TERC activates NF-κB pathways through targeting immune-related genes. (A) The knockdown efficiency of indicated genes. The TERC-U2OS cells were transfected with indicated siRNAs for 72 h, and corresponding mRNAs were detected by qPCR. (B) P65 and STAT3 were downregulated by knockdown of TERC targeted genes. The TERC-U2OS cells were transfected with indicated siRNAs for 72 h. Total and phosphorylated p65 and STAT3 expressions were determined by western blotting. (C) The TERC promotion of IL-6 secretion was counteracted by knockdown of TERC targeted genes. PBabe-U2OS and TERC-U2OS cells were transfected with indicated siRNAs for 72 h and treated with TNF-α during the last 6 h of transfection.
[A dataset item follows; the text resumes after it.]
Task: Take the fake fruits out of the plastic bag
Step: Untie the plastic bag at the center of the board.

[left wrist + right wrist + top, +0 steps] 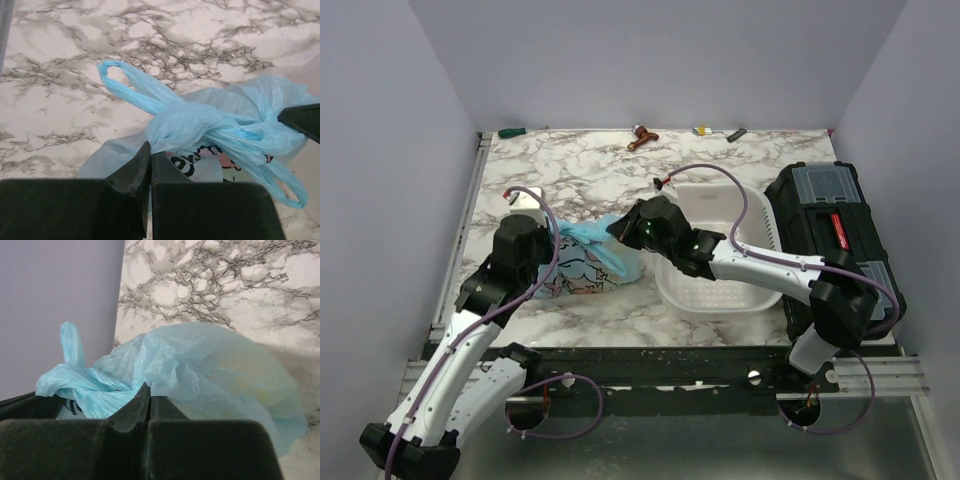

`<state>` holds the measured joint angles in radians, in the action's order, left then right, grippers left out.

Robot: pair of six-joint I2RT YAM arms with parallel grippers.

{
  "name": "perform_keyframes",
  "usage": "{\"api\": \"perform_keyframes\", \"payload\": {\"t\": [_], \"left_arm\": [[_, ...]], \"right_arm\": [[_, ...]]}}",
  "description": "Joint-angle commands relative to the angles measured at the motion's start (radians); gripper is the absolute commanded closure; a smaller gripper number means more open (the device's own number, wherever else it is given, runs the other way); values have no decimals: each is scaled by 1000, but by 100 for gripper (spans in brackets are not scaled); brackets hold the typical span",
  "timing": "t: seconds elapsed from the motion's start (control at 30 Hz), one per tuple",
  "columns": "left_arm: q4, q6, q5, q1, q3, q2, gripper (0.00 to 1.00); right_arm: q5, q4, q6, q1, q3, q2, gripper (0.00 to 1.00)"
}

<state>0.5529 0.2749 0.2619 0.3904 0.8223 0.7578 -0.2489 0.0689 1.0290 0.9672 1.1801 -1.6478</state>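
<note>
The plastic bag is thin light-blue film with a pink-and-black cartoon print, lying on the marble table left of centre. Its handles are twisted into a knot. My left gripper is shut, pinching the film just below the knot, on the bag's left side. At the bag's right side, my right gripper is shut with a fold of the film between its tips. The fake fruits are hidden inside; only a faint yellowish shape shows through the film.
A white perforated basket stands right of the bag, under my right arm. Beyond it, a black toolbox fills the right edge. A green-handled screwdriver and other small tools lie along the far edge. Grey walls close in left and right.
</note>
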Motion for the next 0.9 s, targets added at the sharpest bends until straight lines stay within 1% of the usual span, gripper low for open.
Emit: {"api": "perform_keyframes", "payload": {"t": [0.0,0.1,0.2,0.33,0.43,0.5,0.53,0.57,0.63,0.7,0.87], "left_arm": [[-41,43,213,-8,-19,-77,100],[-45,53,270,-11,-30,-119,100],[-68,49,274,-11,-55,-151,100],[-92,29,213,-10,-63,-150,100],[-84,23,168,-12,-44,-130,100],[-86,20,154,-12,-46,-123,100],[-84,19,150,-13,-46,-119,100],[-84,20,144,-12,-45,-117,100],[-85,20,130,-13,-47,-117,100],[-93,18,118,-13,-53,-121,100],[-94,15,67,-13,-40,-105,100]], "right_arm": [[61,23,-56,-43,-37,35,99],[113,48,-55,-77,-68,52,99],[144,71,-65,-95,-89,57,99],[228,51,-129,-94,-65,54,97],[243,33,-156,-94,-40,51,96],[280,3,-175,-93,-16,54,90],[281,-4,-188,-88,-10,60,85],[277,-2,-199,-80,-9,71,78],[257,6,-225,-57,-14,91,67],[220,-12,-247,-32,-8,104,57],[148,-93,-310,35,70,103,44]]}}
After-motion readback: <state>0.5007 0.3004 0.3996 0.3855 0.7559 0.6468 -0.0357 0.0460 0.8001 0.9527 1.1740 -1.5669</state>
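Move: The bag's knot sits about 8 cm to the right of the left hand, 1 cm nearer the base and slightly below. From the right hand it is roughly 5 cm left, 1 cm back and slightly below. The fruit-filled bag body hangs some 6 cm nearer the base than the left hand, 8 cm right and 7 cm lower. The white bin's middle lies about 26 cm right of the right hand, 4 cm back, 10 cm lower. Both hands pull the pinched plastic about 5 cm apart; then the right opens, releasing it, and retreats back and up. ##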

Culture medium was collected for IL-6 detection by ELISA. All values are means ± SEM of more than three independent experiments (*P< 0.05, **P< 0.01, ***P< 0.001).

Figure 6.

The expression levels of TERC and TERC targeted genes in inflammation related diseases. (A) TERC was upregulated in CD14⁺ cells of diabetic patients. Data were downloaded from the GEO database (GSE54350 & GSE65561), and TERC expression levels were analyzed (n ≥ 10, *P< 0.05, **P< 0.01). (B) TERC was upregulated in CD14⁺ cells of multiple sclerosis patients. Data were downloaded from the GEO database (GSE66988), and TERC expression levels were analyzed (n ≥ 10, *P< 0.05, **P< 0.01). (C) Expression levels of TERC targeted genes in CD14⁺ cells of diabetic patients. Data analysis is the same as (A). (D) Expression levels of TERC targeted genes in CD14⁺ cells of multiple sclerosis patients. Data analysis is the same as (B). (E) Expression levels of cytokines in CD14⁺ cells of diabetic patients. Data analysis is the same as (A), except that ‘n’ of IL6 is 6 because IL6 is missing in GSE65561. (F) Expression levels of cytokines in CD14⁺ cells of multiple sclerosis patients. Data analysis is the same as (B).